LIVING IN SIN?
Tradition has it that there was a time when bishops talked about God. Now it seems that all they can talk about is sex.
We have moved from theology to biology. Our interests have switched from God to gonads. Just about every issue confronting the Church and every controversy destroying our unity has to do with our human sexuality.
We no longer know who to ordain nor understand the meaning of marriage. Embarrassed by the differences between men and women. we have become a homosexual culture trying to make everyone the same as everyone else, Yet we cannot figure out what to do about gays and lesbians because men and women persist in being different from one another.
In the midst of all this confusion, our poor bewildered bishops have now told us that we should no longer talk about people “living in sin”, but except for a handful of old clerics and a few comedians well past their sell by date, we haven’t heard anyone talking about living in sin for years.
The problem with talking about people living in sin is not that people have quit sinning but that their sinfulness is too obvious to bother talking about.
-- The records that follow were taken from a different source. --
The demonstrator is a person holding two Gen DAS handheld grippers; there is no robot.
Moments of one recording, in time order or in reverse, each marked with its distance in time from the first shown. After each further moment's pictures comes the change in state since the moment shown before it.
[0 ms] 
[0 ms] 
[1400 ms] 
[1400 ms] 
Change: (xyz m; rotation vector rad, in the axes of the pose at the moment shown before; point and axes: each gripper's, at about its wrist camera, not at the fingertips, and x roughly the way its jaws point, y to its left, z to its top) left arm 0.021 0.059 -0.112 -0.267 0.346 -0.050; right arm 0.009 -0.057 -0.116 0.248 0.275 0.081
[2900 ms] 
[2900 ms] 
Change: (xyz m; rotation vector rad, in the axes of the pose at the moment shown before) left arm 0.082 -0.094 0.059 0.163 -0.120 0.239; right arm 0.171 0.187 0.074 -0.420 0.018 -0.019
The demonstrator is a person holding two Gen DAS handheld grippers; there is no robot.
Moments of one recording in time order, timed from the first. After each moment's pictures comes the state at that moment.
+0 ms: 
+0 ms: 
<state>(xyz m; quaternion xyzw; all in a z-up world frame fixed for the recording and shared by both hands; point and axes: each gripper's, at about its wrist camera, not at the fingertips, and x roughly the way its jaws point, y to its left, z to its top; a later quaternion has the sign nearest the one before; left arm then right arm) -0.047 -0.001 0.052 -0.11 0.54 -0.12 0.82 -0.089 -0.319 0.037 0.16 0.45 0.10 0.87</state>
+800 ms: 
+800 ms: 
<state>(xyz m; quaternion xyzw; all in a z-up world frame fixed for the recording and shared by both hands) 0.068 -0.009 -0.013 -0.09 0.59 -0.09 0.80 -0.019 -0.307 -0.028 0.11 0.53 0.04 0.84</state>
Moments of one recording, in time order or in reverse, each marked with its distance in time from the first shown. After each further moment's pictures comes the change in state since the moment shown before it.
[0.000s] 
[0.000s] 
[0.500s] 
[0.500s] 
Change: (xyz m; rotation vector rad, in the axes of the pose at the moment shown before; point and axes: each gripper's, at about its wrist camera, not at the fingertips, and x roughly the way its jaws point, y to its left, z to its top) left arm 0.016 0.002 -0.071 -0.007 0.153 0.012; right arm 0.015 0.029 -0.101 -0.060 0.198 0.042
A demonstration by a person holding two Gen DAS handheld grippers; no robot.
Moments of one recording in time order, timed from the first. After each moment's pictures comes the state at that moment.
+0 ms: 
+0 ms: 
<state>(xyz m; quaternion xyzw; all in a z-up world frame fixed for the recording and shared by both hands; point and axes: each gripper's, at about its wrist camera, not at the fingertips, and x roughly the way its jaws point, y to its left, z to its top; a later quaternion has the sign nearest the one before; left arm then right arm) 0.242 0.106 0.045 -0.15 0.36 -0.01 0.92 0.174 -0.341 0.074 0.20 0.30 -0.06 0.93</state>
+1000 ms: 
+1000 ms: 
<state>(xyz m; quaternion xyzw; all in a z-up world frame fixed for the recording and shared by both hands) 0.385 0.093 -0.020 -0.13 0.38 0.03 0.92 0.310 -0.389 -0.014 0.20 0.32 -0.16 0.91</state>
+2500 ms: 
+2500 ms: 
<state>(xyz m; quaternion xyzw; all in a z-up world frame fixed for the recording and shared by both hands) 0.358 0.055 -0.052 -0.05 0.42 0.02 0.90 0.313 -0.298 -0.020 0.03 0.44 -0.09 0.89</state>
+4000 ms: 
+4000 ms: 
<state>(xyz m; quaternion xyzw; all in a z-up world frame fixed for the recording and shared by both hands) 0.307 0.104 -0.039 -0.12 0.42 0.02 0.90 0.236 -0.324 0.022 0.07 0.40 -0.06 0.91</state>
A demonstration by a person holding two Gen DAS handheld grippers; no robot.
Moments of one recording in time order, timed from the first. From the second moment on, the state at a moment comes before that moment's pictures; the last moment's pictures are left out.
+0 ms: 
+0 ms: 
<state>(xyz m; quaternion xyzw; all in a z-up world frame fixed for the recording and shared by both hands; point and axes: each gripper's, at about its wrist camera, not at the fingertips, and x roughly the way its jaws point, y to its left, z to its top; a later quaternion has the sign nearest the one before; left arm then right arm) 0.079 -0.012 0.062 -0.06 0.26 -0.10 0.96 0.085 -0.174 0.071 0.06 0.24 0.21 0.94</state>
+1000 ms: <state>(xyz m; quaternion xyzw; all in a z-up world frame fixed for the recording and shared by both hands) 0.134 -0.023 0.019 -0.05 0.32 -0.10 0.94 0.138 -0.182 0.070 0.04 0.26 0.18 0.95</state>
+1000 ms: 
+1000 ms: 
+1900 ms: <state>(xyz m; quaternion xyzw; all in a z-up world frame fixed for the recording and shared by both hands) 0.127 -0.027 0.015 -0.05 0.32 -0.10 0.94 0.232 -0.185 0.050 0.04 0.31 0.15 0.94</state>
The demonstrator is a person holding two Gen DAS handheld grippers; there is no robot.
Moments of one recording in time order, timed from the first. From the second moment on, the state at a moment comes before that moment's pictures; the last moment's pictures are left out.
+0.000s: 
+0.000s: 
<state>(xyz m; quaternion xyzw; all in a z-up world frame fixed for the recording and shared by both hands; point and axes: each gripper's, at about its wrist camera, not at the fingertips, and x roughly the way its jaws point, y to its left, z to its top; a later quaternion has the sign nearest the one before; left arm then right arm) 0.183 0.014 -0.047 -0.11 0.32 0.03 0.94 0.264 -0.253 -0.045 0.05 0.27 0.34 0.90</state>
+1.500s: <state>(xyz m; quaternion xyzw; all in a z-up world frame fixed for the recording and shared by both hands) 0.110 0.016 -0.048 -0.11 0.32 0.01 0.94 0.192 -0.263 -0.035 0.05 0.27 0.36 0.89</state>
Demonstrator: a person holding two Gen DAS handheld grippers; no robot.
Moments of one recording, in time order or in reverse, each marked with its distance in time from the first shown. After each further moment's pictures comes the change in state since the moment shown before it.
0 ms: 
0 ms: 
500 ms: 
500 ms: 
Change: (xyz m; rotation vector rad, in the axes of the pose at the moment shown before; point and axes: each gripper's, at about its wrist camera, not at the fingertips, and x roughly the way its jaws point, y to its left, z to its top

People have been living in sin ever since Eve wandered off into the Garden by herself, and in ways far worse than living with someone else without benefit of clergy.
Most all of us have known this for a very long time, and the bishops need not have bothered writing a long report about it. Instead of long reports about the obvious, the bishops should have told us why sexual relations outside the marriage bond are still wrong. We need to be told that they are wrong because they deny other people the opportunity to make a public celebration of the relationship, because the only thing two people can do by themselves is go crazy, because sex outside marriage isn’t sexy enough.
Marriage is a gift given to us by God, one which many people today may neither be ready nor capable of receiving. We dare not condemn these people any more than we dare condemn people for their pride or gluttony or anger. We must show our love for them, but we must do this by encouraging them to move forward from wherever they are in their personal pilgrimage, not by minimizing the necessity of Holy Matrimony.
SIN IS DISORDER
All sin is disorder.
Original sin is a person out of order.
Actual sin is an act out of order.
Holy disorder is a contradiction in terms. You can have holiness or you can have disorder, but you cannot have both together.
Yet some orders are better than others. Not all order is good. Most of this world’s orders, its political, economic and social orders are built on the ruins of human sinfulness. Secular order attempts to make the best of a bad job. And it usually fails miserably.
Christ came to establish a new order. ‘Behold’, He says, ‘I make all things new’.
In Christ’s new order the first are last and the last first, the rich poor and the poor rich. Salvation comes through the cross and death brings life. Love is self sacrifice and selfishness is sin.
The concept of sin is the greatest compliment that the human race has ever been given It says that we are free to choose what kind of order we wish to live in. We are no longer victims of every secular power and wind of fashion. We can know right from wrong and are free to choose either one or the other. We can sin and we can be sorry for our sins.
The Japanese cannot say ‘I am sorry’, either for war crimes or for anything else. Because they do not understand sin, they can only save face.
The Americans cannot say ‘I am sorry’ because they believe in sickness rather than sin. Instead of confession they get psychoanalysed.
The English cannot say ‘I am sorry’. They believe in fate rather than sin and try to keep a stiff upper lip.
But Christians who still believe in free will can say ‘I am sorry’. They can confess their sins and be forgiven. Instead of being plagued by guilt feelings they can own up to their sins and get on with life.
From the sickness of despair, the Christian is capable of rising to the order of forgiveness.